Muscular system: infrequent – muscle cramps.

Laboratory and instrumental disorders: often – increase of CPK activity; infrequent – increase of creatinine concentration, hyperuricemia.

Others: infrequent – fatigue, peripheral edema.

Description of individual adverse reactions

When concomitant use of Edarbi^® with chlorthalidone, the frequency of adverse reactions – marked decrease in BP and increase in creatinine concentration – increases in frequency of occurrence from “infrequent” to “frequent”.

When concomitant use of Edarbi^® with amlodipine, the incidence of the adverse reaction – peripheral edema – increases from infrequent to frequent, but occurs less frequently than with amlodipine monotherapy.

Rarely, angioedema, which includes edema of the face, lips, and periorbital edema, has been observed.

As with other angiotensin II receptor antagonists and ACE inhibitors, concomitant use of Edarbi^® with diuretics (e.g., chlorthalidone) leads to increased frequency of creatinine concentration. Increased creatinine concentration when concomitant use of Edarbi^® with diuretics is associated with a more pronounced decrease in BP compared to monotherapy with Edarbi^®. Most of these effects were transient or nonprogressive while patients continued therapy. After withdrawal of the drug, most of the increases in creatinine concentrations that did not go away during treatment were reversible. Creatinine concentrations in most patients returned to values at or near baseline.
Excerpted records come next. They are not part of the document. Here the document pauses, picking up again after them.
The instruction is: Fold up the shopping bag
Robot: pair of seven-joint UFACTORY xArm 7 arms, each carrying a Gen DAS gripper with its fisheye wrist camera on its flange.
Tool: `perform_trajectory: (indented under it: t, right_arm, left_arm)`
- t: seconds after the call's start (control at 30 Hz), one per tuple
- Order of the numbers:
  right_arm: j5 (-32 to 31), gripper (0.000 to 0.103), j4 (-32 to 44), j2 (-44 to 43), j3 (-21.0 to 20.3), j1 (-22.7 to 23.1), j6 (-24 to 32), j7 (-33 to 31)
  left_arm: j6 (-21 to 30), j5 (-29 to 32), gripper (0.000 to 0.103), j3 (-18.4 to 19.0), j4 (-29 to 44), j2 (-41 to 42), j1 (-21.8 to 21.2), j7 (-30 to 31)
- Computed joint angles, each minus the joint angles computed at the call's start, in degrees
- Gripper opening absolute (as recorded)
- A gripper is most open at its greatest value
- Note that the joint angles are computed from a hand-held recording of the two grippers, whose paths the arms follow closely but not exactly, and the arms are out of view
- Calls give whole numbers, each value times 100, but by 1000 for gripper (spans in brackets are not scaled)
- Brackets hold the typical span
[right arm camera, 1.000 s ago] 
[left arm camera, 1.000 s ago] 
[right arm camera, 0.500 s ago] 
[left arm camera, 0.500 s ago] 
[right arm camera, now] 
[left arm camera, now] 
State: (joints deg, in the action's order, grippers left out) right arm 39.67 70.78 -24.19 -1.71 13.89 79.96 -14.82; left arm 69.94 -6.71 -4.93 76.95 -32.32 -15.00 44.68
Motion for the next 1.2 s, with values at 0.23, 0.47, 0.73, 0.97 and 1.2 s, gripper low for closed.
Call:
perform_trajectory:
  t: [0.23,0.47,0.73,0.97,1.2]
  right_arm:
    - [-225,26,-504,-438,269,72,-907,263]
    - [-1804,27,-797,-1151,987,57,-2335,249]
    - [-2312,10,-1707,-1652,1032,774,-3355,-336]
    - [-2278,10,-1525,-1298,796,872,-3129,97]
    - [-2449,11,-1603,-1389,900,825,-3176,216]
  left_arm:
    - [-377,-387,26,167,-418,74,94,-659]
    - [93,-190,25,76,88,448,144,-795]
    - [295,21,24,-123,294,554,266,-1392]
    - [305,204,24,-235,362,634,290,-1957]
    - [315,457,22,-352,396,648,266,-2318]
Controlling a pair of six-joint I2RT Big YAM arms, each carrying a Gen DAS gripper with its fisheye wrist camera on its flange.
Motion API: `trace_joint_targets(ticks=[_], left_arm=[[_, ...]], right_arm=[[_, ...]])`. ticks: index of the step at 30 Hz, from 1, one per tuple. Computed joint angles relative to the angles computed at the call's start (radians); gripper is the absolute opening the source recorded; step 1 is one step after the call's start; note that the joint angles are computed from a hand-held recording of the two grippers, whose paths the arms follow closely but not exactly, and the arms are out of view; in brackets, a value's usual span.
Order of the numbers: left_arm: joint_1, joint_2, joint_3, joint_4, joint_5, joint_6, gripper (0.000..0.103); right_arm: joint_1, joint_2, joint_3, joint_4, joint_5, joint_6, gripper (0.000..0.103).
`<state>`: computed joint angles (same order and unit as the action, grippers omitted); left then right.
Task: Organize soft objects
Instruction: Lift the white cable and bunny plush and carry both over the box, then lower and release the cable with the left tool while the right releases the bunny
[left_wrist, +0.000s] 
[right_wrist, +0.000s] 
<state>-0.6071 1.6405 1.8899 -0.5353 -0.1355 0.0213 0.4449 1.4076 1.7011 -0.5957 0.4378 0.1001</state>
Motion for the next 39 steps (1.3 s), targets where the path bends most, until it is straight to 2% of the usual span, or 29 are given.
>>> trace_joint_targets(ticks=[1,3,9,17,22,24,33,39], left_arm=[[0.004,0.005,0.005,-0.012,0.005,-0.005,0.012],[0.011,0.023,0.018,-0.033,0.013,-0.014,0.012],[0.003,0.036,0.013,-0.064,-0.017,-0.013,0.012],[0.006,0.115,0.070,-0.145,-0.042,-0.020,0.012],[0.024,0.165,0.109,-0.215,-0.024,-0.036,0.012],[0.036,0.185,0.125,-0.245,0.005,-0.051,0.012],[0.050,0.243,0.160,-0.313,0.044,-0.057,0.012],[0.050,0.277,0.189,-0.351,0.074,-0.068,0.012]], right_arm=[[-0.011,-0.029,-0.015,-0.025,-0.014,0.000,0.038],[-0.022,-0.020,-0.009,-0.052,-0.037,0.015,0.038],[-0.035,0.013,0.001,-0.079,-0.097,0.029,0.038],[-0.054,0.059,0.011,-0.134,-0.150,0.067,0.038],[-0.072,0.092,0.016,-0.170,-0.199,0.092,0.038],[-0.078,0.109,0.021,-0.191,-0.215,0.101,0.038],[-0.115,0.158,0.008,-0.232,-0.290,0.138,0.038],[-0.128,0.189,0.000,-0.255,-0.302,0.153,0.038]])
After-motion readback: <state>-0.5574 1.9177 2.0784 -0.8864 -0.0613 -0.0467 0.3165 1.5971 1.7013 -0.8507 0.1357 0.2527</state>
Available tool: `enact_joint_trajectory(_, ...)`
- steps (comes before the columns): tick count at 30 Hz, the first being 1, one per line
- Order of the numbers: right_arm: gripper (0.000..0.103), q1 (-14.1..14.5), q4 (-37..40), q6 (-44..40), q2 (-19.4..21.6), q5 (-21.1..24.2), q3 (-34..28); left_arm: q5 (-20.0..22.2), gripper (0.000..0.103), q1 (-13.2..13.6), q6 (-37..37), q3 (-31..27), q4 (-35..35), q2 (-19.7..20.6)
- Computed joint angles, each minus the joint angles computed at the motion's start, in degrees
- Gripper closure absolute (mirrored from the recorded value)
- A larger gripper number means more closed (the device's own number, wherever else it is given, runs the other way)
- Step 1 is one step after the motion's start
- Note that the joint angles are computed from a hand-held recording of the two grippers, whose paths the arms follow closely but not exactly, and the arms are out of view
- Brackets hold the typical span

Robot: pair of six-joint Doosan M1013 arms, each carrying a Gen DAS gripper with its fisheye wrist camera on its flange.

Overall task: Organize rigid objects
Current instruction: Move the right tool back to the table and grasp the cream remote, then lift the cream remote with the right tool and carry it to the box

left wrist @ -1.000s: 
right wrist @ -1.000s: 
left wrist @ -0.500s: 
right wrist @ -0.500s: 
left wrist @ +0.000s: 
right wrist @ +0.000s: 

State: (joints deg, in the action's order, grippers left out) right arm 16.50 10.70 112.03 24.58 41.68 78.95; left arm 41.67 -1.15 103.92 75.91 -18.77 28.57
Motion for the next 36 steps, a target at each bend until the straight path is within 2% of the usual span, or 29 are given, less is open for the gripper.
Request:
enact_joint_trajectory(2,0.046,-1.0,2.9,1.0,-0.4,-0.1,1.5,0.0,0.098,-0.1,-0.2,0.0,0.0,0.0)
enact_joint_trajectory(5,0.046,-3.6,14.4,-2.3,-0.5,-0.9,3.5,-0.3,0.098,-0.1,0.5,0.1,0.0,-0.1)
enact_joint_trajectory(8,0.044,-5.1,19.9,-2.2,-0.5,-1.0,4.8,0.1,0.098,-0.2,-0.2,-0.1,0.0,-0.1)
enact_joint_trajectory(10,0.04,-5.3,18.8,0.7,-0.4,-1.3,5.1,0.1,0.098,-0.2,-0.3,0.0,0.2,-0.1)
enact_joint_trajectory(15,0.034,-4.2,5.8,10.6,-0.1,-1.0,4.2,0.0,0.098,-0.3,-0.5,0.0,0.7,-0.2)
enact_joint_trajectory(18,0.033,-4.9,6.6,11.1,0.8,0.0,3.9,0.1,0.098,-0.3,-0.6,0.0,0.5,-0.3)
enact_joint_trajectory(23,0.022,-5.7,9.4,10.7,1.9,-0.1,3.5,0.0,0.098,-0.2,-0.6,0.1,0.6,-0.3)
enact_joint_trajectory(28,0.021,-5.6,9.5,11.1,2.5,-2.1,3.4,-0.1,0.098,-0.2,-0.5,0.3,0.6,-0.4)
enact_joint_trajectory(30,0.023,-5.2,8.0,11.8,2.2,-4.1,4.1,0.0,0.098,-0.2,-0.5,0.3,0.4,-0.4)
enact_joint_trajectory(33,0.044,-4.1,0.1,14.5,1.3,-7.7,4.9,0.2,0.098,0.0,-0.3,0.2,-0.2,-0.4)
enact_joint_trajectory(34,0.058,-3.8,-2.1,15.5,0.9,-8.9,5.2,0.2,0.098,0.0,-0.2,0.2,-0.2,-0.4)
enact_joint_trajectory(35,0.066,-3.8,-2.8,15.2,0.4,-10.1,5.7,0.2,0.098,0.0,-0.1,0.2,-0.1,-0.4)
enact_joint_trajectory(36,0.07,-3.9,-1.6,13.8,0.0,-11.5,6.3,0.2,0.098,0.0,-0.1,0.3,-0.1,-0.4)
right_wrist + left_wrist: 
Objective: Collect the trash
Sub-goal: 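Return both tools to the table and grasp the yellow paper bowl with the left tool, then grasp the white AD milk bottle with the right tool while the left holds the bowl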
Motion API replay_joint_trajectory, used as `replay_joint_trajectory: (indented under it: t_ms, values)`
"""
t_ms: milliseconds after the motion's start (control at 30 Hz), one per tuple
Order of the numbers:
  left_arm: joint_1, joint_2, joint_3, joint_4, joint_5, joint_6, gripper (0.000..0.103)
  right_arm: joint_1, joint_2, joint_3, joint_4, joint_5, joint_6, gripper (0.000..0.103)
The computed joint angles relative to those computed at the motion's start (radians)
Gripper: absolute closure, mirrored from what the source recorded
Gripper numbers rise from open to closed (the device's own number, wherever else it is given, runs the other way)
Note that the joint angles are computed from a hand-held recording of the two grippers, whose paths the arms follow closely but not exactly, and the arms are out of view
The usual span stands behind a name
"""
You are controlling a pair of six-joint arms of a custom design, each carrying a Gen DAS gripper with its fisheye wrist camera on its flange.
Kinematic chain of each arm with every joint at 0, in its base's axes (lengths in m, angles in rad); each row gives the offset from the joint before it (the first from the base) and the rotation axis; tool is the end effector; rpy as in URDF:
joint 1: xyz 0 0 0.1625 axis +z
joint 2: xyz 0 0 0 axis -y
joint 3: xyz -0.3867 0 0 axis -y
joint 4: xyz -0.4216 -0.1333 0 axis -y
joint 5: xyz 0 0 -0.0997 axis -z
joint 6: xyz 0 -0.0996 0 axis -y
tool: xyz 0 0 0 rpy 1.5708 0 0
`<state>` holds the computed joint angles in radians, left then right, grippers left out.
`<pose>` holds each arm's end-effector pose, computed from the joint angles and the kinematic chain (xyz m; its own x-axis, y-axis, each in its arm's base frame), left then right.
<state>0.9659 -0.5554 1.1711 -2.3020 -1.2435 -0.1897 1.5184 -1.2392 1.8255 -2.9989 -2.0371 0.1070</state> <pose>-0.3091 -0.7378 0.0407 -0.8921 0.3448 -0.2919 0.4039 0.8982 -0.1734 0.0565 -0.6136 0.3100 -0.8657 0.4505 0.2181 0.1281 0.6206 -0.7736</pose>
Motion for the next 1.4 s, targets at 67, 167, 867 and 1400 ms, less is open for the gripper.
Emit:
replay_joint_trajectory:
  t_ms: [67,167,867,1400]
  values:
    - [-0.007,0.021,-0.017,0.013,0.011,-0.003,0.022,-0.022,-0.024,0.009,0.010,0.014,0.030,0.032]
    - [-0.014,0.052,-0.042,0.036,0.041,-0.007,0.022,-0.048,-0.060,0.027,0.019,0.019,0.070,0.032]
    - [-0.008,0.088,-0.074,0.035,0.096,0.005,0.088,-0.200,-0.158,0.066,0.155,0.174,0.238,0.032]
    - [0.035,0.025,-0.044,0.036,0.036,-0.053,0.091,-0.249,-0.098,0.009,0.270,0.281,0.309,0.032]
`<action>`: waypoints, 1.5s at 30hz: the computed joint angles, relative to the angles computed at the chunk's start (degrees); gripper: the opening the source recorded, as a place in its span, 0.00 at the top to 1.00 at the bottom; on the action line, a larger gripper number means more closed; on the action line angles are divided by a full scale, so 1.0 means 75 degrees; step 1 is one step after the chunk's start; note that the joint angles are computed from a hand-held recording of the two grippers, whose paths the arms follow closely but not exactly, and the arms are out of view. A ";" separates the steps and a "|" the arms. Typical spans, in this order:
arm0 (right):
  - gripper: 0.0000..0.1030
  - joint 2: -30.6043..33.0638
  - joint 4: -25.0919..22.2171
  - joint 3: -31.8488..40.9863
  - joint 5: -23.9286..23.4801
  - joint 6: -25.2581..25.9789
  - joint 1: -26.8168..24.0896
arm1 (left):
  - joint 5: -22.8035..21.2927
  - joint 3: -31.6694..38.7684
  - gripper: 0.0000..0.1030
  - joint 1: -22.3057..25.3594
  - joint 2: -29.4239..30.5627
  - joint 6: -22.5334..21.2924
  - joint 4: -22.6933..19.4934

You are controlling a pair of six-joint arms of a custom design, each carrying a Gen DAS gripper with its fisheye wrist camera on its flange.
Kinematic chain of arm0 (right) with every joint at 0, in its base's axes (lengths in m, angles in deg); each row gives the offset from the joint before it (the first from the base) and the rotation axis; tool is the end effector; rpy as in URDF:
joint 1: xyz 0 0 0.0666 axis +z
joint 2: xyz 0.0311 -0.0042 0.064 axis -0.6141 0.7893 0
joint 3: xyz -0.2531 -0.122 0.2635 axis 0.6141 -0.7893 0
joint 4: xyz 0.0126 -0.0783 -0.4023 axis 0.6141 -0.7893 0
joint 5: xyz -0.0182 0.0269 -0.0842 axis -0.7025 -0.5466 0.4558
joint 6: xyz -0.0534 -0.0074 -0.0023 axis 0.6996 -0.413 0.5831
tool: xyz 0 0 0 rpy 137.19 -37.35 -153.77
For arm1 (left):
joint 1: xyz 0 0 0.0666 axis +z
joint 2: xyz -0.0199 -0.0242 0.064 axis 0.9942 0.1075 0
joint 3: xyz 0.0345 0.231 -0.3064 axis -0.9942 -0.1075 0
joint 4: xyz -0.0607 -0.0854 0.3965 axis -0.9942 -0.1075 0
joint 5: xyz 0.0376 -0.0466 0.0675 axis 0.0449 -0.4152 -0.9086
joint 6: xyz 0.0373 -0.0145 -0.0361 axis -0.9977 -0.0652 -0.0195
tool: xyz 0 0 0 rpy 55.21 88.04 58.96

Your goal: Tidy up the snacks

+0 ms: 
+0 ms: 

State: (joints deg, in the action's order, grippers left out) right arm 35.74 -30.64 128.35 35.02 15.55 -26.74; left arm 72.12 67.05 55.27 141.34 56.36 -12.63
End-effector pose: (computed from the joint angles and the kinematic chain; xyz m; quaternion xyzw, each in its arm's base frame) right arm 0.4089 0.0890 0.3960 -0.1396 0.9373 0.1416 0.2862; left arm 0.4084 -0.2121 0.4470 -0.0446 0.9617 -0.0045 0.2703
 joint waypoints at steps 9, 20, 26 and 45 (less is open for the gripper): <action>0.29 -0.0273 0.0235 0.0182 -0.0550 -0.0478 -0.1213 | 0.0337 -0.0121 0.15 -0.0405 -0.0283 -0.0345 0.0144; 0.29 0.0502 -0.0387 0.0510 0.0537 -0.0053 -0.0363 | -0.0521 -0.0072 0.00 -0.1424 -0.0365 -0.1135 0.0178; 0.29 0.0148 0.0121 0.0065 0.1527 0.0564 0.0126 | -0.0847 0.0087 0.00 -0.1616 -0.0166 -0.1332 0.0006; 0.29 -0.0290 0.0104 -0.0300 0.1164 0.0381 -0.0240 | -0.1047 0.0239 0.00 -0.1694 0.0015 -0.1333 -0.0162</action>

Treatment with Edarbi^® showed a slight increase in serum uric acid concentration (10.8 μmol/L) compared to placebo (4.3 μmol/L).

As with other RAAS inhibitors, a slight decrease in hemoglobin and hematocrit was observed with Edarbi^® as monotherapy (decreased on average by approximately 3 g/L and 1 vol.%, respectively).

If any of the side effects listed in the instructions worsen, or if the patient notes other side effects not listed in the instructions, this should be reported to the physician.

Overdose

Edarbi^® has been used in adults in doses up to 320 mg/day for 7 days and has been well tolerated.

Symptoms: marked decrease in BP, dizziness.

Treatment: with marked BP decrease, the patient should be transferred to a horizontal position with a low headrest; measures to increase the blood pressure and symptomatic therapy are recommended. Hemodialysis is ineffective.